Perhaps it is useful if I sketch some of the background to this project of mine. The first concrete idea came in early fall of 2010 when I sat down to write a contribution to a Swedish anthology about Liberal Arts education. The idea behind that was to discuss various aspects of the liberal arts tradition and how it could inspire Swedish higher education. All the authors had some personal experience from the American tradition, many from having spent a term at a college under the STINT Excellence in Teaching scholarship. I volunteered to write about mathematics. Not because I knew very much about it, but rather because I did not know very much and I was very interested in mathematics teaching and learning.
When I started to write, I realized I knew next to nothing about mathematics teaching at Liberal Arts colleges. When I was at Skidmore College in NY in 2004 my focus was elsewhere. During the writing process I learned about the corresponding Swedish discussion on mathematics and ”bildung” from the last decade that I had missed. It became a learning experience.

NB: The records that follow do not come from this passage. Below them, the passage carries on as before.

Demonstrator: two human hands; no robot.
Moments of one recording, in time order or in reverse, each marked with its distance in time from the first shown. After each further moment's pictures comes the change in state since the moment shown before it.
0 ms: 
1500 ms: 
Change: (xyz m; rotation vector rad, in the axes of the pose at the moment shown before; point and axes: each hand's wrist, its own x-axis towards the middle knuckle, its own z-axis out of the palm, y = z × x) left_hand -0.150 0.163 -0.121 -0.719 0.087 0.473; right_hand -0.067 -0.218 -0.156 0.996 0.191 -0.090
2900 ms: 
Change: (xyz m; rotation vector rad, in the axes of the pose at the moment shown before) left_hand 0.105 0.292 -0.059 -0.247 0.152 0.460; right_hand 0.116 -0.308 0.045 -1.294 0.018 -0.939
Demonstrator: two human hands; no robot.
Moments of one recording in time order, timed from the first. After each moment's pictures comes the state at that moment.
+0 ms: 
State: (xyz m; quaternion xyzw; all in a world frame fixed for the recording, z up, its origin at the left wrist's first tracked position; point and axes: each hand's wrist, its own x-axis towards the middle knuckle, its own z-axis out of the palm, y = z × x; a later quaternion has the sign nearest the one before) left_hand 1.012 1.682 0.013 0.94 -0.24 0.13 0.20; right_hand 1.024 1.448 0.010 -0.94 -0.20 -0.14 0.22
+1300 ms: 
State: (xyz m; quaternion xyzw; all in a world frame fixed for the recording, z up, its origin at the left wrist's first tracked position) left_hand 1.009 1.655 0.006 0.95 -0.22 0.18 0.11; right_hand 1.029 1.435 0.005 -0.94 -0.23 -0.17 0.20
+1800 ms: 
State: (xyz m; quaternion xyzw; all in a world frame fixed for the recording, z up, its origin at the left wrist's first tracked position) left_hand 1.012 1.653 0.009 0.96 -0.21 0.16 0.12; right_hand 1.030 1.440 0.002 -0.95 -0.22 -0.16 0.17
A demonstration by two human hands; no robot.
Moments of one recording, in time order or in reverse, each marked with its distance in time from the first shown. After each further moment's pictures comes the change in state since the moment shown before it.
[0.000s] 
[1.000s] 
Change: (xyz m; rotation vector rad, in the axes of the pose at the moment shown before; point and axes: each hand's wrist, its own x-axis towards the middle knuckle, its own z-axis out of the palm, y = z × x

So why was I at all interested in going in this direction? It goes back to a long time interest in the history and philosophy of mathematics. Also there is my interest in didactics of physics and mathematics. I worked for six years at a gymnasium (corresponding to school years 10-12). I then came into contact with learning theories based on meta-cognition, constructivism and Ference Marton’s research on deep and surface learning strategies.
About ten years ago, a year or so after I started to work at the University of Borås, I planned and carried through a pedagogical experiment in mathematics together with two colleagues. The background to that project was discussions among mathematics teachers at the institute about the weak background knowledge in mathematics among the incoming students. I wanted to do something about it.
The experiment did not go very well. Some of the ideas were good (I’ll write about them elsewhere), but our implementation was shaky and I now realize that we missed many important ideas that I just recently have become aware of. After that, I got the opportunity to study computer science for some years, and my teaching also turned to programming courses as well as basic courses in natural science (for students lacking that from high school). But the last couple of years I’ve moved back to mathematics teaching. And I see that not very much has changed, at least not to the better. Incoming students are still very weak in mathematics.
There is one special circumstance that is of importance. In Sweden we have educational programs in engineering that are 3 years long. There are just two mathematics courses in general (linear algebra and calculus), sometimes a third course and/or a course in mathematical statistics. The standard length of a Swedish university course is seven weeks. That means that 3-year engineering students have one half semester of mathematics (they take two courses in parallel), which is not that much. So the resource in terms of available time is scarce. It is of course almost impossible to go very deep or far in calculus in such a short time. Most engineering students have had some calculus in the gymnasium, at least a brief encounter with derivatives, but some haven’t seen integrals. So the problem would seem to be unsolvable.
Why then try a humanistic approach to engineering mathematics?
The students that enter engineering programs have 10 – 12 year of mathematics from school. That is indeed a lot, and they do have a lot of knowledge, but it’s a kind of implicit knowledge. It’s not really workable knowledge, very many have problems with simple numerical calculations and algebra. Functions are dim concepts. It’s like all the acquired knowledge from 12 years of school need to scattered on a large table, like jig-saw puzzle pieces, and then put together into a coherent whole, with new pieces added and context provided. That sounds like a humanistic endeavor.
Even though mathematics is a supporting topic, subordinated to technology, that does not mean it must be taught and learned that way. The question is: How can the scarce resource in terms of time be used in an effective way? The students must be engaged so that they are prepared to invest extra study time for home work.